VI. hasard

994 102 73
                                    

« Ash ? »

Une minute. Mes oreilles bourdonnent, je suis dans les vapes... mais cette voix...

Je suis sûr de la connaître.

« Eh, Ash ! Qu'est-ce que tu fous par terre ? »

Deux mains chaudes agrippent mes épaules, puis, quelques silencieuses secondes plus tard, se mettent à les remuer avec une telle énergie que mon corps assoupi y réagit. Certaines sensations me reviennent.

Enfin, c'est beaucoup dire. Si j'essaye de bouger ne serait-ce qu'un peu, un haut-le-cœur particulièrement coriace me prend de suite aux tripes. Dans la nuit, j'ai beau plisser les yeux, je ne perçois que du flou, des formes sombres.

« Reste conscient, reste conscient ! persiste la voix. Tu es blessé ? Tu t'es fait attaquer ? Merde, dis un truc !

– J'ai pas... pas assez mangé ces derniers jours, je crois...

– Tu... Attends, j'ai ce qu'il te faut. Ouvre la bouche. »

Je relâche mes muscles, abandonnant l'idée de me redresser par moi-même. Le mieux, c'est de suivre l'ordre de cette personne. Qui qu'elle soit, elle ne me veut pas de mal, à priori.

Mais en fait, pourquoi est-ce que je suis encore en train de tout analyser, même au bord de la mort ? Alors que, dans ma position actuelle, hésiter à attraper les mains qui se tendent vers moi me serait fatal ?

Je desserre la mâchoire.

Mes lèvres sont aussitôt accueillies par le métal acidulé d'une canette. Un goût sucré et gazeux inonde mes papilles.
Bordel, que ça fait du bien.

Je peux enfin récupérer un peu d'énergie, maintenant que je ne risque plus de perdre connaissance d'un instant à l'autre.

En clignant plusieurs fois des yeux, je parviens à retrouver la netteté habituelle de ma vision. Je relève le menton pour vérifier l'identité de celui qui est venu à ma rescousse, dont j'avais déjà eu ma petite idée au timbre de sa voix.

« Sing.

– Il t'arrive souvent de faire des crises d'hypoglycémie comme ça, toi ?

– Les questions peuvent attendre deux minutes, s'il te plaît ? Mon crâne va exploser, si tu continues comme ça... »

Il soupire, avant de s'asseoir par terre, me dévisageant avec un regard affichant à la fois inquiétude et agacement, pendant que je reprends mes esprits, encore bousculé par cette désagréable expérience.

J'observe mes mains, les fermant et refermant plusieurs fois.
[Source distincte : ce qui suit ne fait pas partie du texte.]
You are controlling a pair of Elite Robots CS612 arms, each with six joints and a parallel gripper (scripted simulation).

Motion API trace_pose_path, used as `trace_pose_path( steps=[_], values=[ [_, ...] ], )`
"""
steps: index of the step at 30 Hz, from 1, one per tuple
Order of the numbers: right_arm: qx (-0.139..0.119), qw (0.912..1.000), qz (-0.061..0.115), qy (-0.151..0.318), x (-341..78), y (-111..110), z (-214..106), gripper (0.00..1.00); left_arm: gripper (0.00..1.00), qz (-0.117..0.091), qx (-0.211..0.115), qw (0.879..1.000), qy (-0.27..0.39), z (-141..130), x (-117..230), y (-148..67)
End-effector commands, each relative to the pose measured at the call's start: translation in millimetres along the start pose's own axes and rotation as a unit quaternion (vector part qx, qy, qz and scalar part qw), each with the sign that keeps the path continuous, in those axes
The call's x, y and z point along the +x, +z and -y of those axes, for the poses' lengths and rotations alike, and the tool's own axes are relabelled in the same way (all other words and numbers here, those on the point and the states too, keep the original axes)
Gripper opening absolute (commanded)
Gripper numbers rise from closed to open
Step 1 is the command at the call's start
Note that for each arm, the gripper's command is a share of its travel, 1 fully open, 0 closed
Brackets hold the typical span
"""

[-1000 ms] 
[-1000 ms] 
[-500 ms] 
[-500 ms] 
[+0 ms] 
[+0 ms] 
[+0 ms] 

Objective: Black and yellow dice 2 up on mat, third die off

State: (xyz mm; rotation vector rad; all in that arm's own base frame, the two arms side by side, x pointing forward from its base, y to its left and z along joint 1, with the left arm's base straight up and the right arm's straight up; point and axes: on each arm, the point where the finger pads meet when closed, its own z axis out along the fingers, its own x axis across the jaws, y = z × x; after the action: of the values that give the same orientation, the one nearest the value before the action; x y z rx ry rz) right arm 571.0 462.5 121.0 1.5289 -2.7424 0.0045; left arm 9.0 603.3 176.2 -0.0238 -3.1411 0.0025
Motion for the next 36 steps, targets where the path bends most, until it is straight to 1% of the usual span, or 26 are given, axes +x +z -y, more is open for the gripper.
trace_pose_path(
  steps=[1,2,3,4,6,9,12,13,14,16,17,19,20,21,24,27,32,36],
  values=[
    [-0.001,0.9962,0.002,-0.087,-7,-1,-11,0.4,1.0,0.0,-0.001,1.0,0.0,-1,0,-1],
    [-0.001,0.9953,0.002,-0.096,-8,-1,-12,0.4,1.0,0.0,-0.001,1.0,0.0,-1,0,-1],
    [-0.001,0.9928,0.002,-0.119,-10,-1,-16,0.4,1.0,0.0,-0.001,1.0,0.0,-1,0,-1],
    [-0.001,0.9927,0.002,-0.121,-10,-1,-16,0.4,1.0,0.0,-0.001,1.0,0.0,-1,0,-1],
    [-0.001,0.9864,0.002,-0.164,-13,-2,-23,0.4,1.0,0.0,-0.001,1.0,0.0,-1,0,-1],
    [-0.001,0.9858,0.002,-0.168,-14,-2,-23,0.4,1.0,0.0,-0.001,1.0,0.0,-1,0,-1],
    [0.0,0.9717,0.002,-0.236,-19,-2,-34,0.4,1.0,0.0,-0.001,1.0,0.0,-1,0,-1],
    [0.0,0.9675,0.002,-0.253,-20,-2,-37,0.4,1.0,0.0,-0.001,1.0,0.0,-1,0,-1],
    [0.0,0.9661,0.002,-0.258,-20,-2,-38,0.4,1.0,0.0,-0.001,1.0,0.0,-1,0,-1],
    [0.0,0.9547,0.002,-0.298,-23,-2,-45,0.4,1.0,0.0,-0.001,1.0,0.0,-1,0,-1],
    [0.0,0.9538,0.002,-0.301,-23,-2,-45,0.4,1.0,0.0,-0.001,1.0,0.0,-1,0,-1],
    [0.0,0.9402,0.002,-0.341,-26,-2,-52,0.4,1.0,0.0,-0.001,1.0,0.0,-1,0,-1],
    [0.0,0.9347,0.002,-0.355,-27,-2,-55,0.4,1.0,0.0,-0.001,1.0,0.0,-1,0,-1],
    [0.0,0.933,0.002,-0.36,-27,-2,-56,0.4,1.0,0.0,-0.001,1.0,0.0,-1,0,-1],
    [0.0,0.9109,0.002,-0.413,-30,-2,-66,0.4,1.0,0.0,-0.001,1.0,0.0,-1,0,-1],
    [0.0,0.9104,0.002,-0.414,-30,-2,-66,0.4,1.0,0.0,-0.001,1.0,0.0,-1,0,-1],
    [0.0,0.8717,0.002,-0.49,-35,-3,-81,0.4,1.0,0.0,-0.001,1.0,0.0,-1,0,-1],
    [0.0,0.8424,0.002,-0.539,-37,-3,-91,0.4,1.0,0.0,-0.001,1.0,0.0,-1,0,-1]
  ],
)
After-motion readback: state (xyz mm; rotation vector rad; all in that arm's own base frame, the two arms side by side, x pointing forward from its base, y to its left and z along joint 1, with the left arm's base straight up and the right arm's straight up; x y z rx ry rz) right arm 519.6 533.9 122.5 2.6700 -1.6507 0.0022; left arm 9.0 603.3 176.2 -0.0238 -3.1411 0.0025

Peut-être bien que je passe pour un abruti, mais faut dire que mes membres ne répondaient presque plus à mon cerveau, tout à l'heure. J'en reviens pas, ça m'est tombé dessus sans que je puisse même m'y préparer.

C'est pas passé loin pour ma gueule, encore une fois.

Je n'avais pas envisagé pouvoir subir un tel coup de barre. Pourtant ça parait totalement logique. En arrêtant de me nourrir, avec toutes les conneries qui ont tourné en boucle dans ma tête ces derniers temps, combien de temps est-ce que je m'attendais à tenir ?

Comme d'habitude, j'ai joué avec le feu.

Ayant repris un rythme cardiaque à peu-près stable, je souffle dans mes mains frigorifiées, tentant de leur apporter de la chaleur, sans grand succès.

« Merci, dis-je à Sing, merci de m'avoir aidé...

– C'est rien...

– Je dis pas ça à beaucoup de gens, donc profite-en bien, souris-je.